Kernel Density Estimation by Spectral Decomposition: Data-Driven Tapering and Superposition

Kernel density estimation depends largely on one choice, the smoothing bandwidth. We treat bandwidth selection and density estimation in the characteristic-function domain, where the cyclic group-averaged covariance of the binned data has the squared empirical characteristic function as its spectrum: the true characteristic function sits over a sampling-noise floor of $1/n$, and the bandwidth is the spectral cutoff where the two meet. Several methods follow. An automatic selector strips the floor and minimizes a frequency-domain error criterion, matching the rule of thumb on smooth densities and approaching the best fixed bandwidth on multimodal ones. An adaptive estimator generalizes the fixed kernel to the per-frequency optimal Wiener taper, matching or surpassing the best fixed bandwidth on most standard densities, including sharply peaked and comb-like cases where fixed bandwidths fail; deconvolution under known measurement error follows in the same domain. Because the Wiener estimator resolves sharp structure but does not fit smooth bases as economically as a mixture, a Gaussian mixture is combined with it two ways, a piecewise partition and a superposition of a smooth base and a band-limited residual, the default. A data-driven floor read from the spectrum replaces the assumed $1/n$ floor and stays robust on heaped and rounded data. On the Marron-Wand benchmark scored by exact integrated squared error, the advantage emerges with sample size, a bias-variance tradeoff: the spectral estimators carry low bias but pay in variance, so cross-validation leads at $n=100$ while the Wiener filter and superposition take the top two ranks at $n=5000$. The methods are validated on six real datasets (CRSP returns, NHANES self-reports, CMS dimuon and SDSS spectra, a random-beacon stream, and UNSW-NB15 traffic) and on a synthetic-data quality check. All experiments are reproducible.

翻译：核密度估计在很大程度上依赖于平滑带宽的选择。我们在特征函数域中处理带宽选择和密度估计问题，其中分组数据的循环群平均协方差以平方经验特征函数为其谱：真实特征函数位于采样噪声基底（$1/n$）之上，带宽即为两者相遇处的谱截断点。
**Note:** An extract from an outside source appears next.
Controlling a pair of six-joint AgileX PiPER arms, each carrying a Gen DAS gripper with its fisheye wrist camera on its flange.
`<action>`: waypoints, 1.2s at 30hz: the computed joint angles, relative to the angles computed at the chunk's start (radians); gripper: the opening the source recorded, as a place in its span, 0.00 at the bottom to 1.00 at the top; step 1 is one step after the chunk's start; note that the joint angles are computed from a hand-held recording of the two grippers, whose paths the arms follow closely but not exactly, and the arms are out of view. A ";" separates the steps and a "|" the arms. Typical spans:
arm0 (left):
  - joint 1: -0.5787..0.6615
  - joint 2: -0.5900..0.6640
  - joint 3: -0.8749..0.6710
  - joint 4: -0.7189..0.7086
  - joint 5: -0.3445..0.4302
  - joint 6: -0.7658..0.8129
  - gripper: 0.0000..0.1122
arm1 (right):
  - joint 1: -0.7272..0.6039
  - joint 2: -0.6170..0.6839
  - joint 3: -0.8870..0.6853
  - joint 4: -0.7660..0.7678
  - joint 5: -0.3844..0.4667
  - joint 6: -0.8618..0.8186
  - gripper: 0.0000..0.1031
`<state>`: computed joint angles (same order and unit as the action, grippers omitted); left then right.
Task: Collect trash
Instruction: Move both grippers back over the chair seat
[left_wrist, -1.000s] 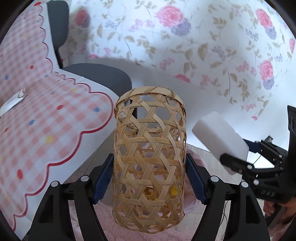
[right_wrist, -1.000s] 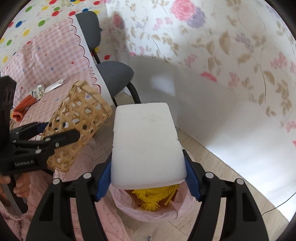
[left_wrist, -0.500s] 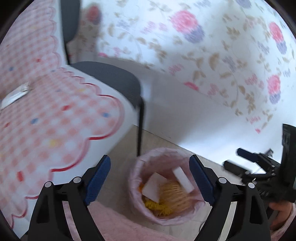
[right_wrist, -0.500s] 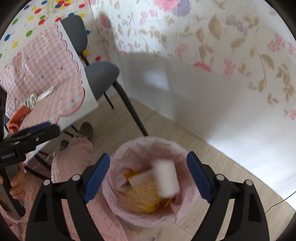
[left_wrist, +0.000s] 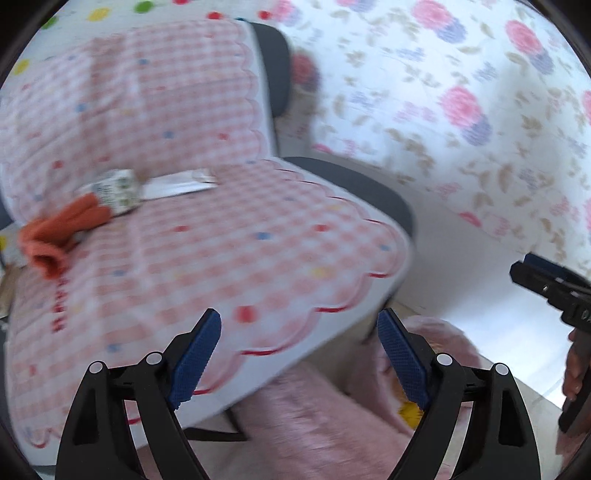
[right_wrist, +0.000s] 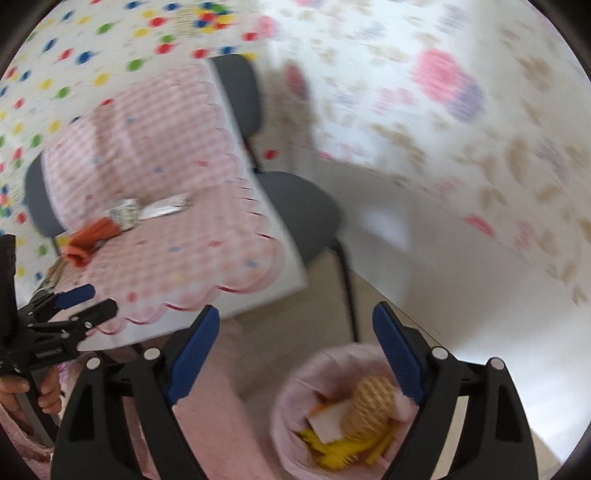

由此发展出若干方法：一种自动选择器剥离噪声基底并最小化频域误差准则，在平滑密度上匹配经验法则，在多峰密度上逼近最优固定带宽；一种自适应估计器将固定核推广为逐频率最优维纳锥化，在大多数标准密度（包括固定带宽失效的尖峰密度和梳齿密度）上达到或超越最优固定带宽性能，并在同一框架下实现已知测量误差下的解卷积。由于维纳估计器能解析尖锐结构，但无法像混合模型那样经济地拟合平滑基底，我们通过两种方式将其与高斯混合模型结合：分段划分法，以及由平滑基底与带限残差叠加而成的默认方法。从谱中提取的数据驱动基底替代了假定的$1/n$基底，在堆叠和舍入数据上保持鲁棒性。在Marron-Wand基准测试中（以精确积分平方误差为指标），性能优势随样本量呈现偏差-方差权衡：谱估计器具有低偏差但方差较高，因此$n=100$时交叉验证领先，而$n=5000$时维纳滤波器和叠加方法占据前两位。这些方法在六个真实数据集（CRSP收益率、NHANES自报告、CMS双μ子与SDSS光谱、随机信标流以及UNSW-NB15流量）和合成数据质量检验中均得到验证，所有实验均可复现。